En pleno grito salté para esconderme en el recoveco de un portal. La sirena de la policía pasó rauda dejando una estela azulina. Sonriendo, agachado junto al portal, me dije que debía de moderar mi alegría si quería llegar junto a la mujer que me esperaba cincuenta años después.
Cuando alcanzaba el portal de mi casa me frené en seco. Estupefacto vislumbré la araña del tamaño de un gato que jugueteaba en círculo bajo la luz de una farola en la puerta de mi portal. Le costaba moverse por la carga de las otras arañas pequeñas, sin embargo no paraba su rotación como si estuviese enloquecida.
— ¿No te dije que el niño te había salido gilipollas?

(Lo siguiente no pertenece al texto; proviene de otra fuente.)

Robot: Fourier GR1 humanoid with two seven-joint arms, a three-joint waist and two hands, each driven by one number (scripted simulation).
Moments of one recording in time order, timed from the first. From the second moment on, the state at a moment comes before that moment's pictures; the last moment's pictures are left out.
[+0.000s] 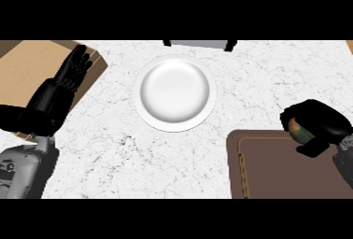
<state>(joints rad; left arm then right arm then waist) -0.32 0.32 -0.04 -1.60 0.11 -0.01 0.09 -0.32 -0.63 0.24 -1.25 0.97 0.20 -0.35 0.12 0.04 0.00</state>
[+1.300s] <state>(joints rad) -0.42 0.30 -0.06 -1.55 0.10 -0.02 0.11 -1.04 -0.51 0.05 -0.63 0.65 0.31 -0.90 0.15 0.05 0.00</state>
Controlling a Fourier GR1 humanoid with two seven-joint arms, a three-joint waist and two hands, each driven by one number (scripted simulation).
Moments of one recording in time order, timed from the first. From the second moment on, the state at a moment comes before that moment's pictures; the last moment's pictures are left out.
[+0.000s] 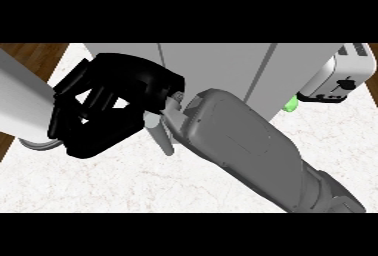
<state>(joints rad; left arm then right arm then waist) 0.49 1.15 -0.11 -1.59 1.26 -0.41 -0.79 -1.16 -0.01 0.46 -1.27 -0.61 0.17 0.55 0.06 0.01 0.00</state>
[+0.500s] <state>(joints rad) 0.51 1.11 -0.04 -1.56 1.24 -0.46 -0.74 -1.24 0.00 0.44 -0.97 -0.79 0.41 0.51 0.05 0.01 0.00</state>
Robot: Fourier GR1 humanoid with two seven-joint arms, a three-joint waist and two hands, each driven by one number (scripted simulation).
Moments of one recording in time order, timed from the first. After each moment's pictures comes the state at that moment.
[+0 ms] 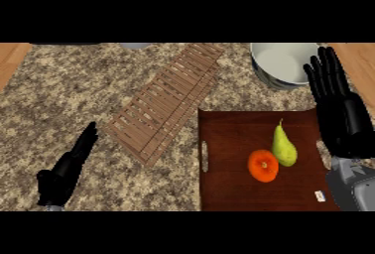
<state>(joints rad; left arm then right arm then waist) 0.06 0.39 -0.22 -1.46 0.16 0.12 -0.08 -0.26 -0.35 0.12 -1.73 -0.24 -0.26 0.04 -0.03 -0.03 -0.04</state>
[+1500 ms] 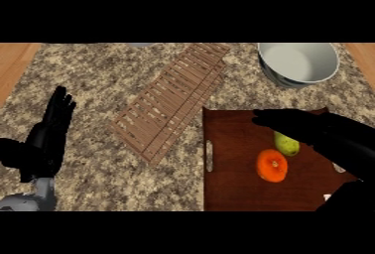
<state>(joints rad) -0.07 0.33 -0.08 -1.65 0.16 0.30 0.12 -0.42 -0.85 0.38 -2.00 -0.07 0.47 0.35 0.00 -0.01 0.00</state>
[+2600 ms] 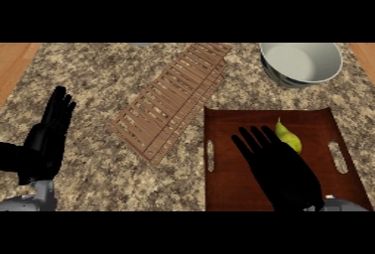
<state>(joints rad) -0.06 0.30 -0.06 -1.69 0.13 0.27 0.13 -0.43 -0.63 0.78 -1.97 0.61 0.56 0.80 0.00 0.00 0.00</state>
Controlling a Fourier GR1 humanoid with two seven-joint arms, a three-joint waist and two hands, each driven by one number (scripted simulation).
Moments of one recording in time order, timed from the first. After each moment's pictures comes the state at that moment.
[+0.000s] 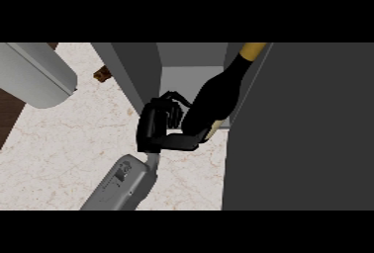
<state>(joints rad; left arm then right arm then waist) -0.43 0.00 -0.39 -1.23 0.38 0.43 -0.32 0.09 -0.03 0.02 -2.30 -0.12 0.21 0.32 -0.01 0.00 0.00</state>
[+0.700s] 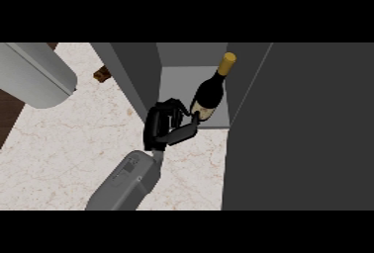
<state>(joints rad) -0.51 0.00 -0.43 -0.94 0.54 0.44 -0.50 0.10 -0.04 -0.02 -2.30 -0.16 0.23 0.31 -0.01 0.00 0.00</state>
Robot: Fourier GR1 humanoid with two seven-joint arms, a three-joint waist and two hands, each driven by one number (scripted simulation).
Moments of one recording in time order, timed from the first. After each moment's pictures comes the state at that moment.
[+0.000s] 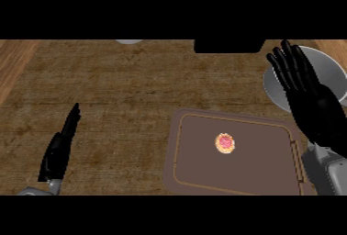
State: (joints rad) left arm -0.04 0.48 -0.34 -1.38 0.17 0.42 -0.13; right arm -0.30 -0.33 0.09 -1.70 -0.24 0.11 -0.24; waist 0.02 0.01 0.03
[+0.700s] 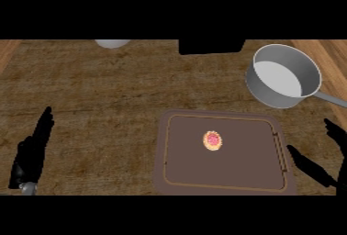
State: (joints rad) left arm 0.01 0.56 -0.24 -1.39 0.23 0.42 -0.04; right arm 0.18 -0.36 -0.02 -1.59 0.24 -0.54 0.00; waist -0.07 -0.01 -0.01
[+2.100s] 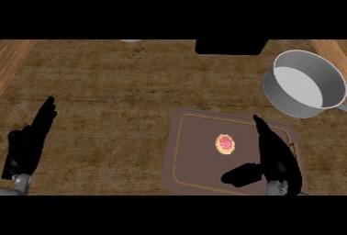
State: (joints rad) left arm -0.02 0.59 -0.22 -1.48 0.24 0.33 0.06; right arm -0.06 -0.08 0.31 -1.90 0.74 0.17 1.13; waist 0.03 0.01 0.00
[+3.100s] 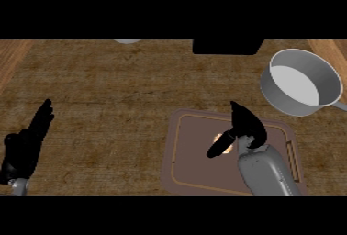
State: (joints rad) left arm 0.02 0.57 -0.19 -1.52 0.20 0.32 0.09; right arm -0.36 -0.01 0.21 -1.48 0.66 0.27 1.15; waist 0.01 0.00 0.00
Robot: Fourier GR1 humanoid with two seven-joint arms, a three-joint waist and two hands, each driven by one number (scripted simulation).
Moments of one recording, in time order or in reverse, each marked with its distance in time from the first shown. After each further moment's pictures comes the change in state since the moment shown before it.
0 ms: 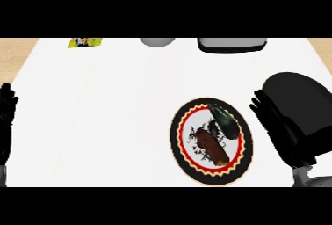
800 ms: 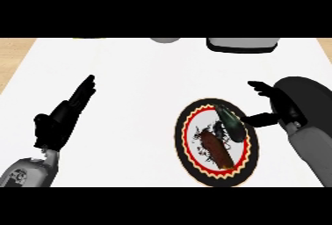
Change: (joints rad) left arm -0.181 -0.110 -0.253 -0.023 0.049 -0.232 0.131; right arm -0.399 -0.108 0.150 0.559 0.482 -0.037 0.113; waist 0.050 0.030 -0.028
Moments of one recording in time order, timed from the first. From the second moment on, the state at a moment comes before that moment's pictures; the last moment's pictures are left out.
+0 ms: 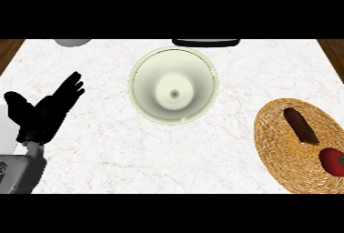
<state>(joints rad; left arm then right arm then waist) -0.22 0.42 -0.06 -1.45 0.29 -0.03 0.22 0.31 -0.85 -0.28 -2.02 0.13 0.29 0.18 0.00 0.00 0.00</state>
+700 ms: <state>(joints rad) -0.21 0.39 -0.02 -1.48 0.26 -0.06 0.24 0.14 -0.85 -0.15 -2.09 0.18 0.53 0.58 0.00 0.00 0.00</state>
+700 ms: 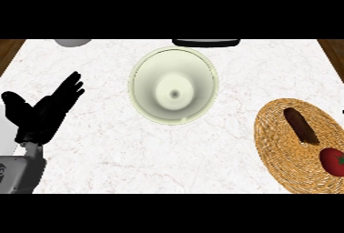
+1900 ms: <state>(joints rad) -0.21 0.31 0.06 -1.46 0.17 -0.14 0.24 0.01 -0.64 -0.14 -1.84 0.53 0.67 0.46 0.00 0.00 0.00</state>
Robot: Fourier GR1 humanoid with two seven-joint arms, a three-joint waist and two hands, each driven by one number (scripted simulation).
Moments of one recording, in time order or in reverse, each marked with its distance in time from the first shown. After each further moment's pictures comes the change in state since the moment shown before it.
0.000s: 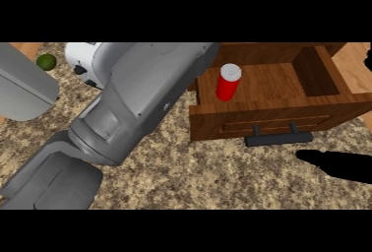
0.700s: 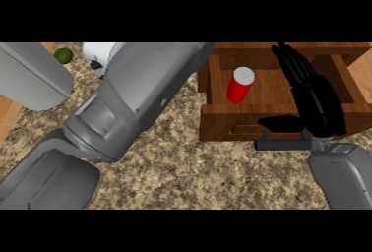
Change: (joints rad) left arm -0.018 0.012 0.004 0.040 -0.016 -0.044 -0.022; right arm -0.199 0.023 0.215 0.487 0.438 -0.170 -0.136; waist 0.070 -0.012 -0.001
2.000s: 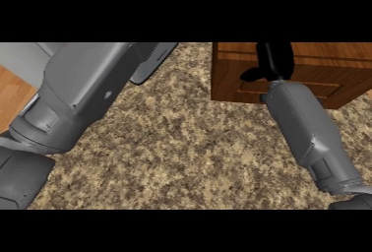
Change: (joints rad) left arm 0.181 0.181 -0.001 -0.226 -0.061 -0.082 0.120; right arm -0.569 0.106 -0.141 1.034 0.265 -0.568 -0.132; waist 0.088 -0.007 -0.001
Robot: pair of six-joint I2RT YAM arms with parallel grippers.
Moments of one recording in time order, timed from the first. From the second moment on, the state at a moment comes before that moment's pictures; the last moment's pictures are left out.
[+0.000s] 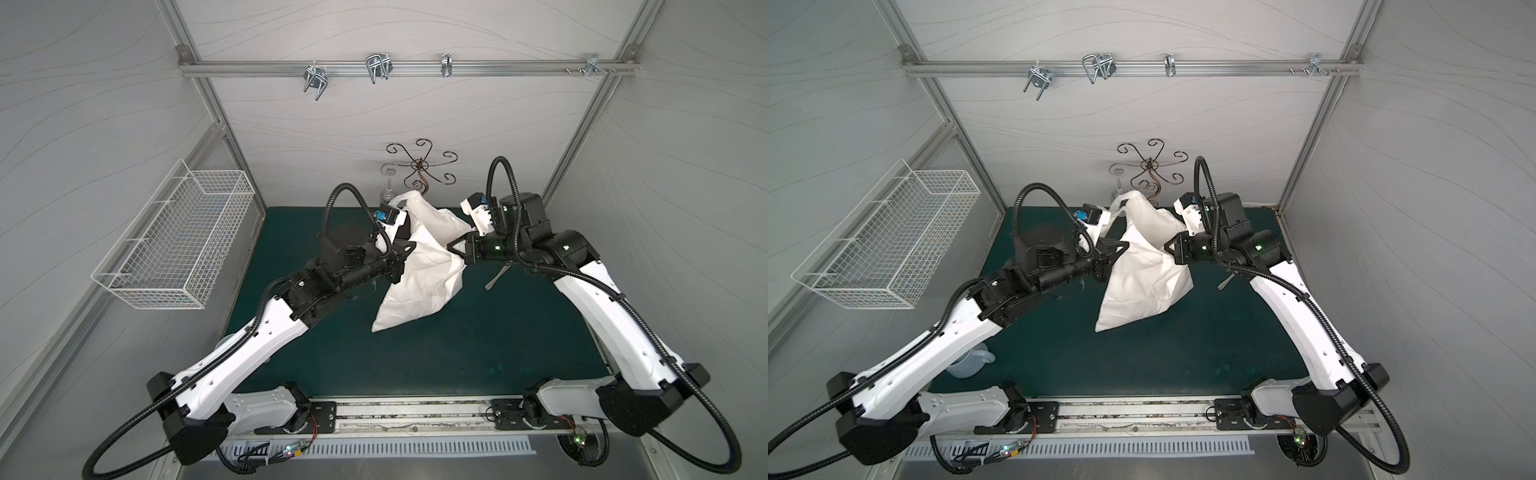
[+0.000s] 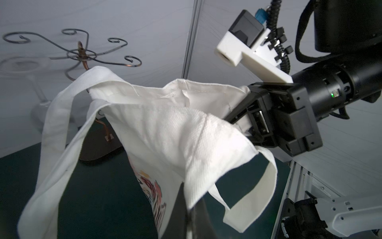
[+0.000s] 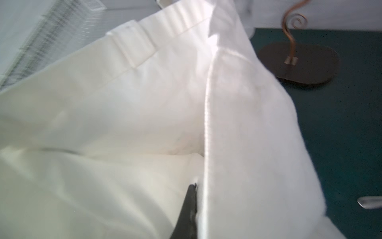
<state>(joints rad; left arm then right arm) -0.74 1.15 1.32 -0.39 0.08 -0.17 0.57 1.31 1.63 -0.92 -0.41 0.28</state>
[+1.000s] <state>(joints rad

A mi espalda dos hombres, vestidos con un sayal negro, me escudriñaban impasibles. Me sonó la voz del más anciano pero no caí en la cuenta hasta que no habló el otro en tono lastimero.
— Siempre fue un miedica para los bichos. Pero era buen chico, padre, reconózcalo.
Mi abuelo y mi padre estaban frente a mí. Mi padre había engordado al contrario que mi abuelo. "Joder, la muerte les sentó de manera diferente", me dije examinando sus fachas. A mi padre le salía una panza generosa que abombaba el sayal. Tenía el cabello de un blanco nieve al igual que su padre y ostentosamente largo.
Presuroso mi abuelo fue hasta donde estaba la araña y de un puntapié la mandó hasta el asfalto. Allí el arácnido echó a correr despavorido y su carga se dispersó en todas direcciones bullendo repulsiva.
— ¡Hostia, padre, que luego se le va la tensión a casa Dios!
— Pero asunto solucionado, recopón, y no andar "cagaito" de miedo por una "jodia" araña.
Uno de cada brazo, sin mediar palabra, me metieron en el portal. Mi padre, tras titubear en la oscuridad, dio con el pulsador de la luz.
— Entre que cada vez los hacen más pequeños -dijo entre dientes- y que uno ve menos que Pepeleches.